Data Characteristics
R&D document data in cold chain logistics primarily originates from internal experimental reports, equipment validation reports, SOPs (Standard Operating Procedures), regulatory compliance declarations, and supplier technical manuals. These documents typically exist as PDFs, Word files, or scanned images. Data updates frequently, especially during new product development, new equipment introduction, or regulatory changes. Document structures are complex, containing numerous technical terms, charts, tables, and formulas. Key fields include temperature ranges, humidity parameters, time windows, batch numbers, sensor models, calibration dates, deviation records, compliance standards (e.g., GMP, GDP), and specific units (e.g., ℃, RH%, hours, cubic meters).
Constraints Imposed by These Characteristics on Deployment and Upgrade
The complex structure and high update frequency of cold chain logistics R&D documents pose specific requirements for FastGPT's deployment and upgrade. The specialized terminology and extensive numerical data in documents demand strong semantic understanding and entity recognition capabilities from the model. During deployment, ensure the model accurately parses this specific information. High update frequency means the knowledge base must support efficient incremental update mechanisms, avoiding full rebuilds with each update, which directly impacts service availability during upgrades. Additionally, common scanned documents and unstructured charts in documents require advanced file parser capabilities. During deployment, configure appropriate OCR and layout analysis components. During upgrades, pay close attention to whether the model maintains consistent parsing of historical data when processing new versions, preventing old data queries from failing due to model iteration.
Configuration Guidelines
| Configuration Item | Recommended Value | Rationale |
|---|---|---|
UPLOAD_FILE_MAX_SIZE | 500 MB | Cold chain logistics documents often include images and charts, leading to larger file sizes. |
Chunk size (Chunk Length) | 800–1200 characters (characters) | Document content density is high; longer chunks help maintain contextual completeness. |
PARSE_FILE_TIMEOUT_SECONDS | 600 seconds (seconds) | Parsing large files and OCR processes can be time-consuming; this avoids timeout interruptions. |
Recall count (Recall Count) | Top 8 entries (top 8) | Ensures coverage of multiple highly relevant information points in complex queries. |
Similarity threshold (Similarity Threshold) | Calibrate based on actual measurements | Requires fine-tuning according to the distribution of specific terminology and numerical values. |
Rerank result count (Reranked Return Count) | Top 5 entries (top 5) | Improves the precision of final results while maintaining recall rate. |
Three Common Mistakes
- Knowledge base query results are generalized, and the large model fails to effectively summarize output: This is due to an unreasonable chunking strategy, leading to insufficient contextual information in retrieved fragments, or insufficient coverage of specialized domain terminology during model fine-tuning.

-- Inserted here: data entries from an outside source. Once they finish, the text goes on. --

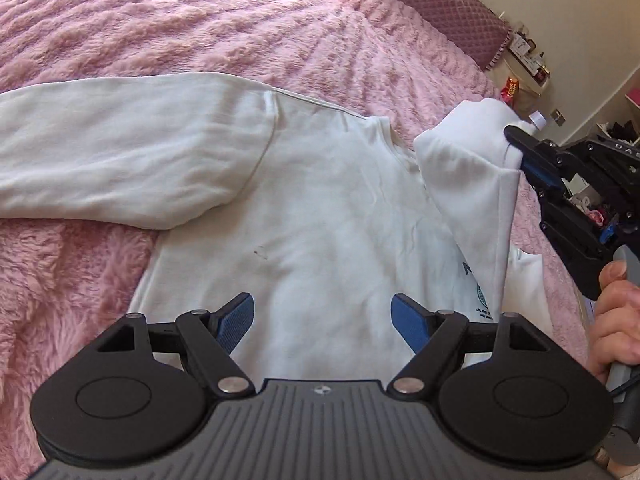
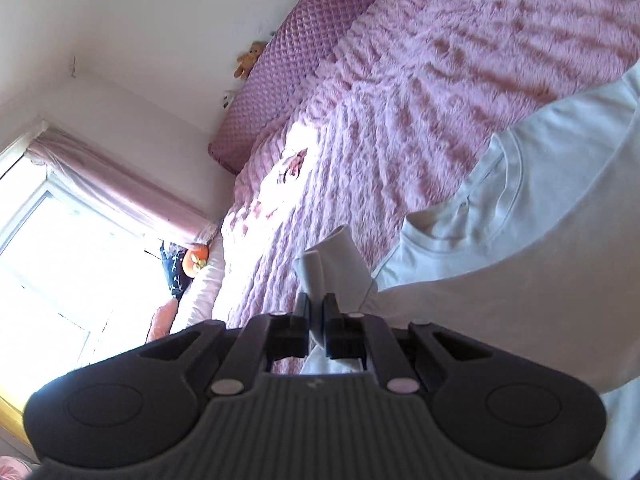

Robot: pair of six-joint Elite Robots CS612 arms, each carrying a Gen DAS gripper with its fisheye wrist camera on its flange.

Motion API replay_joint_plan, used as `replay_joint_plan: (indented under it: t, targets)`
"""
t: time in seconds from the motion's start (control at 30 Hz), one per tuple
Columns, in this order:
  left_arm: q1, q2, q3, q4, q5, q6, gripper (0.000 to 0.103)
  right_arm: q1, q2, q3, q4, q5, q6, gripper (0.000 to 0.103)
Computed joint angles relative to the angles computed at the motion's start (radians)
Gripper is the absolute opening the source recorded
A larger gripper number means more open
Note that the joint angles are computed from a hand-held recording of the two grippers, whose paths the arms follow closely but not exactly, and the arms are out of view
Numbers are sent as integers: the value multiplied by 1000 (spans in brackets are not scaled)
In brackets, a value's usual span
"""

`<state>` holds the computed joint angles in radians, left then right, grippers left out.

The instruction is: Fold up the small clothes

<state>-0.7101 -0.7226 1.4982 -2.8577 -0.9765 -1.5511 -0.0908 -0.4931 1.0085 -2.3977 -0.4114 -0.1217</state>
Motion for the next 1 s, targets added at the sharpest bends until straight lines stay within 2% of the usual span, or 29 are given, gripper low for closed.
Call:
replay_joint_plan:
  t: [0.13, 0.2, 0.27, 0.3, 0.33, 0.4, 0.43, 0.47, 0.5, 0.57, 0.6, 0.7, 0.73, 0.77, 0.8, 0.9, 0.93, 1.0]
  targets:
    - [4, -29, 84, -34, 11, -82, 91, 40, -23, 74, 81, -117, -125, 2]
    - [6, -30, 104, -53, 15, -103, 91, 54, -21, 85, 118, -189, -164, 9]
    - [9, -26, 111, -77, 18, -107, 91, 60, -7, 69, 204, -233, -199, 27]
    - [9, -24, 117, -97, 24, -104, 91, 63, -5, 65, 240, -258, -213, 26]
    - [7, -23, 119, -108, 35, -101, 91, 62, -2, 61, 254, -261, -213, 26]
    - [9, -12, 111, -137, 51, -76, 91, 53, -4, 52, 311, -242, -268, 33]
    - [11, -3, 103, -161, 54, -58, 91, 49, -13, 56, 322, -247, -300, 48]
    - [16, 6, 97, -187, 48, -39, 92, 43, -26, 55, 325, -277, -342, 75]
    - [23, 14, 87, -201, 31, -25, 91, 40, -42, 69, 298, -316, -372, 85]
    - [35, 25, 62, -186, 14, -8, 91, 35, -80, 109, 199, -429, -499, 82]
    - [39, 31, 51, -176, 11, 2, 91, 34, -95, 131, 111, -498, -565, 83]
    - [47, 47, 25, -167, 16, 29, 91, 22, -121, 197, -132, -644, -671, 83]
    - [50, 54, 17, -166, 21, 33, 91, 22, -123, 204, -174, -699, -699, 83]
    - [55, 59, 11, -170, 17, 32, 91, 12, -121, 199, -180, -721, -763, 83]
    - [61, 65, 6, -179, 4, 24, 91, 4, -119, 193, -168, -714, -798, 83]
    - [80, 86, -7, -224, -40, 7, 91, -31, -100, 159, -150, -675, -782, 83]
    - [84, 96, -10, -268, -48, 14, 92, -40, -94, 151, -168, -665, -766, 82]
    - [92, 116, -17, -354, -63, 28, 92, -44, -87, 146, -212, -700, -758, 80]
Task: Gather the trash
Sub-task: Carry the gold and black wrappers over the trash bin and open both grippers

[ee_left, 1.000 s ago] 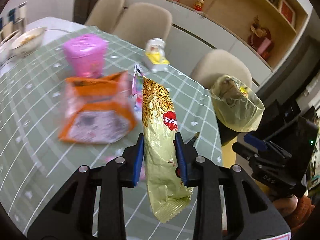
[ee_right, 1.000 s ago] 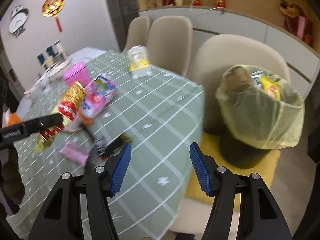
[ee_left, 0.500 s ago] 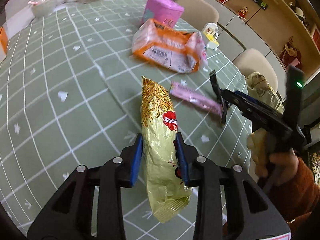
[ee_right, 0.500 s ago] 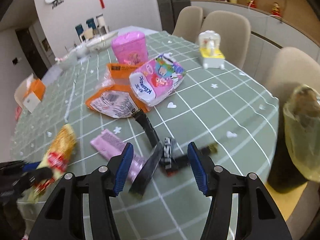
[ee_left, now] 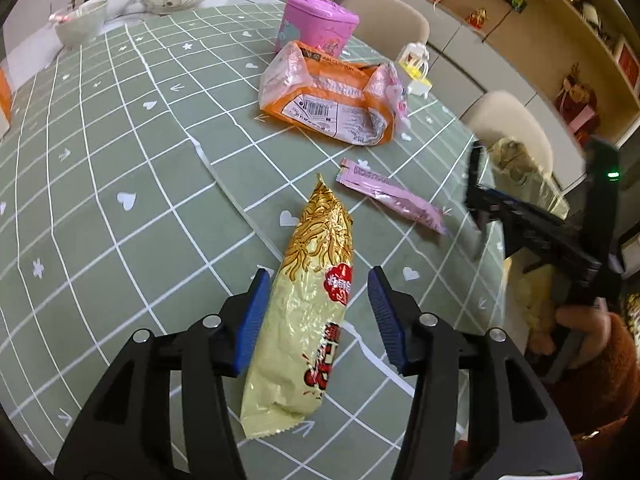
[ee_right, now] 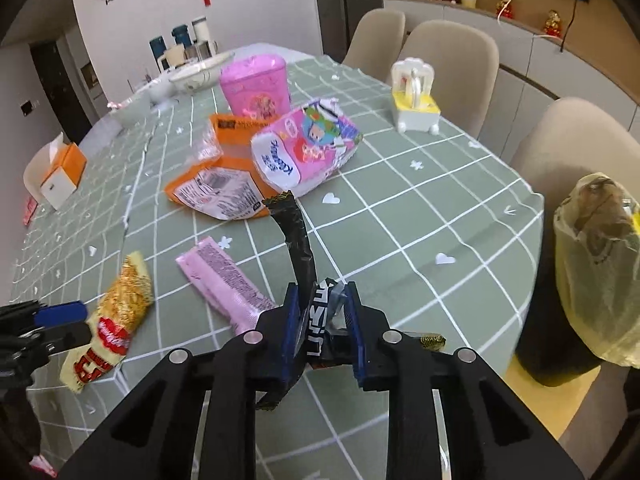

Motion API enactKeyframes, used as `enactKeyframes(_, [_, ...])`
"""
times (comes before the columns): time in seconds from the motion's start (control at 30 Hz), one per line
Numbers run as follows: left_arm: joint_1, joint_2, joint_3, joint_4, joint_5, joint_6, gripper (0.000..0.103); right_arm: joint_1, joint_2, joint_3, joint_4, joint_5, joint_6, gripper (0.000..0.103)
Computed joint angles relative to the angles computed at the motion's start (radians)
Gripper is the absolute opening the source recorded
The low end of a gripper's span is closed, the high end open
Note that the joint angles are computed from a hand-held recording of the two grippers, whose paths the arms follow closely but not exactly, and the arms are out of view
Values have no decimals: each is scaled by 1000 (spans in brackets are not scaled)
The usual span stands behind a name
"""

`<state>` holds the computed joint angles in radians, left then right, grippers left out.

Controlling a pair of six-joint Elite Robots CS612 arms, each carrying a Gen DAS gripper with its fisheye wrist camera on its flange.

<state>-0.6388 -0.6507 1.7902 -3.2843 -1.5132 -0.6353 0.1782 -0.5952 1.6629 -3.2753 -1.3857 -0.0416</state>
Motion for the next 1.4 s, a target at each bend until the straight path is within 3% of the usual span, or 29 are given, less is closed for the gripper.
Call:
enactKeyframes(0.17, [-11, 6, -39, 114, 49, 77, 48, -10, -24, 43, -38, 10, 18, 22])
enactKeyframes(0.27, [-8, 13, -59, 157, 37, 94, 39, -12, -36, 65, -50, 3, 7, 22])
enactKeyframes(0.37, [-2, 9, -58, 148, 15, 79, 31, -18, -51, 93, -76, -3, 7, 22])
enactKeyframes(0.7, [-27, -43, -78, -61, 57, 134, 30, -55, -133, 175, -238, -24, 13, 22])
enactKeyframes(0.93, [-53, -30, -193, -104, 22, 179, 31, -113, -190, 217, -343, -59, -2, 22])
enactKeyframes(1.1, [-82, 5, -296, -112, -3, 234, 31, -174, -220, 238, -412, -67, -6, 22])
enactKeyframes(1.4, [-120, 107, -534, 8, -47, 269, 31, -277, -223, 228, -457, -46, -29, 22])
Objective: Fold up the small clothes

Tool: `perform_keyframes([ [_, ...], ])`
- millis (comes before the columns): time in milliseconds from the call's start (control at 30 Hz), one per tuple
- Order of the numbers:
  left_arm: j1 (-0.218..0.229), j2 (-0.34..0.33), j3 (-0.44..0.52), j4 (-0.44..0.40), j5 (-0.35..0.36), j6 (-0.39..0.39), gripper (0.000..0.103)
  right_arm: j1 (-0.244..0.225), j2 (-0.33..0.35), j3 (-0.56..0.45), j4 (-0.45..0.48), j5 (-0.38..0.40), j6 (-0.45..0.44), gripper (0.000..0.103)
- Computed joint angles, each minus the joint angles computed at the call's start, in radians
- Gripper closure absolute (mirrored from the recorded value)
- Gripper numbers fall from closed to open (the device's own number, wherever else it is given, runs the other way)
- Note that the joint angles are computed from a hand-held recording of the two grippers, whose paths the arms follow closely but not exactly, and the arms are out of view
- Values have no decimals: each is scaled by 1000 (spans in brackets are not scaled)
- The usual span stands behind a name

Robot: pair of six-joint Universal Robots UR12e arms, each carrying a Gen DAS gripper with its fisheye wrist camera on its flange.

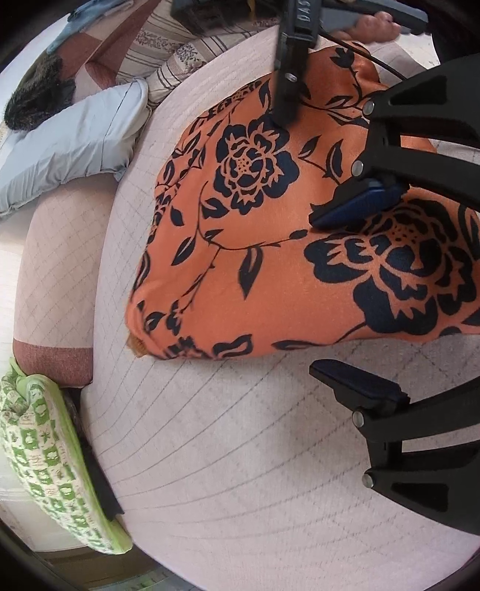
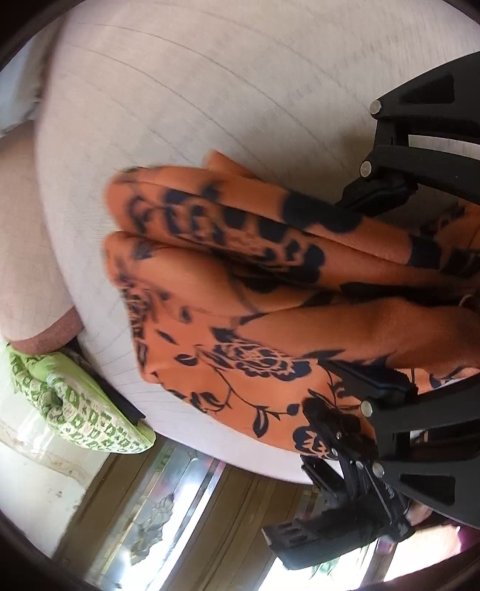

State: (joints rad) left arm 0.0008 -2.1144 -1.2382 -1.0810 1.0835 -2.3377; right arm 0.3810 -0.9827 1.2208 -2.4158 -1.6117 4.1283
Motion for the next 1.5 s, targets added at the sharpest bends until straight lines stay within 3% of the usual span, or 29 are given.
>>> perform_keyframes([
  [167,3,18,-27,173,-2,-45,29,28,-13,-53,112,-224,-34,32],
  [233,6,17,-26,223,-26,-89,28,40,-18,-55,95,-323,-6,32],
  [300,6,12,-18,239,-45,-118,28,43,-20,-46,29,-368,-4,32],
  [367,-2,4,-7,244,-54,-135,28,43,-14,-49,-33,-376,-11,37],
  [433,-13,-4,-1,262,-48,-140,28,42,7,-81,-40,-374,-42,65],
  [467,-21,-9,0,283,-40,-145,28,41,21,-102,-26,-369,-51,67],
  [600,-44,-33,30,284,-19,-152,28,25,54,-141,-22,-297,-34,70],
  [733,-65,-77,101,174,51,-150,28,11,84,-181,20,-249,-5,70],
  [833,-72,-122,168,63,106,-160,28,-9,87,-155,29,-179,91,71],
  [933,-66,-156,217,-20,89,-197,17,-16,91,-137,50,-175,133,75],
  [1000,-59,-164,226,-37,62,-211,15,-10,97,-135,50,-209,92,79],
  [1100,-47,-156,190,14,16,-181,14,0,94,-109,2,-249,43,79],
  [1167,-40,-153,174,33,-15,-177,14,-1,82,-65,-81,-251,35,80],
  [1333,-17,-161,191,-35,-87,-193,14,-4,50,51,-301,-242,67,84],
  [1500,3,-81,89,101,-32,-242,14,24,29,36,-272,-313,105,81],
])
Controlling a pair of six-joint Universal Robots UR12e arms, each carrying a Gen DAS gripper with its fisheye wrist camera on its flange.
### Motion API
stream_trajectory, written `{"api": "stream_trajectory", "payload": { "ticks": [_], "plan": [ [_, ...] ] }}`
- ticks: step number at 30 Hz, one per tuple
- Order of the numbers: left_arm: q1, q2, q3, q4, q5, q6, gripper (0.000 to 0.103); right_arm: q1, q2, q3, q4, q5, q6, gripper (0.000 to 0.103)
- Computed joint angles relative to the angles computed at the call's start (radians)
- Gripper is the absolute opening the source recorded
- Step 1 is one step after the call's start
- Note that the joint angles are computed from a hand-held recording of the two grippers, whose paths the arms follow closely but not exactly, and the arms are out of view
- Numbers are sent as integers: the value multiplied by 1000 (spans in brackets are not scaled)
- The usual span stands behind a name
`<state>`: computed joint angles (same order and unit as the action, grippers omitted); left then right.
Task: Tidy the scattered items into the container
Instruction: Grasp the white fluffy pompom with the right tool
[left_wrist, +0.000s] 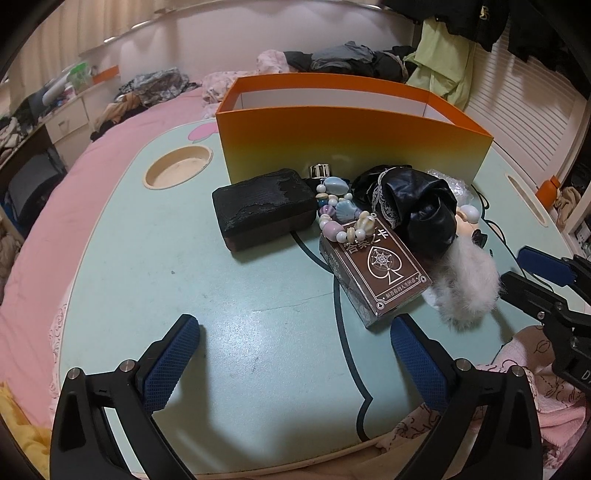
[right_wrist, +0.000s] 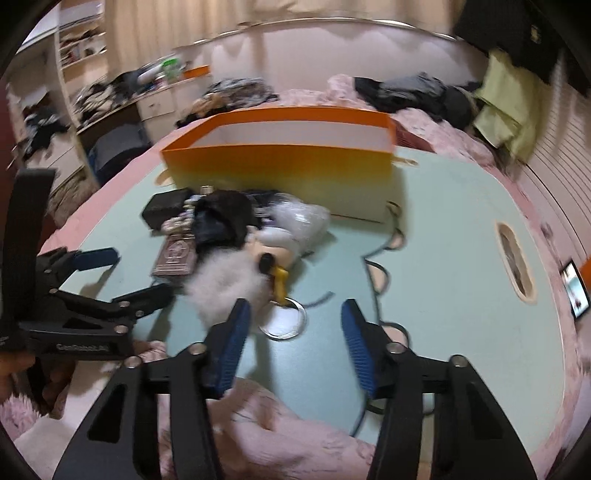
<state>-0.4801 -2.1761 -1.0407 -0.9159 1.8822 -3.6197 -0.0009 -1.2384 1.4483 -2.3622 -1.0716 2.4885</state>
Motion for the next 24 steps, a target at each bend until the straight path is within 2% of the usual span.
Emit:
{"api": "stream_trajectory", "payload": {
  "ticks": [4,7,10,13,19,24],
  "plan": [
    [0,0,1,1,0,-1,103,5,-5,-3,26,52,-48,46],
    [0,0,0,0,0,-1,103,12,-7,-11,86,82,-130,46],
    [0,1,-1,1,2,-1,103,29,3,-25,125,44,-151,45],
    [1,1,-2,-3,4,-14,103,31,29,-71,221,47,-149,41],
    [0,0,4,-6,8,-16,103,26,32,-56,182,71,-122,37],
    [0,-2,7,-9,8,-16,103,-6,13,-25,173,189,-134,35]
  ]
}}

- After upgrading FastGPT, some historical document query results are abnormal or empty: This may be due to incompatibility between the new version's file parser or embedding model and the old version, leading to knowledge base index invalidation or semantic understanding deviations.
- After deploying a custom model, the performance in the chat interface and workspace model is inconsistent: This is because model configuration files or parameters loaded in different environments vary, and consistency in model loading was not ensured.
Verification Steps
- Select a batch of typical cold chain logistics R&D documents containing key parameters and technical terms. Upload and parse them. Check if the parsed text segments are complete and if key information (e.g., temperature ranges, batch numbers) is accurately identified.
- For core business scenarios, design complex query statements with multiple variables. Verify if the knowledge base accurately recalls relevant document fragments and observe if the large model's summarization and abstraction of these fragments meet expectations.
- In different network environments, use the
docker logscommand to check the log output of OneAPI or FastGPT services. Confirm there are noconnection refusedortimeouterror codes, ensuring normal communication between services.
Note: The values provided are common starting points. Measure them against your own samples for optimal performance.
Question material comes from public community discussions. Configuration values are common starting points and should be measured against your own samples. Verified on 2026-09-21.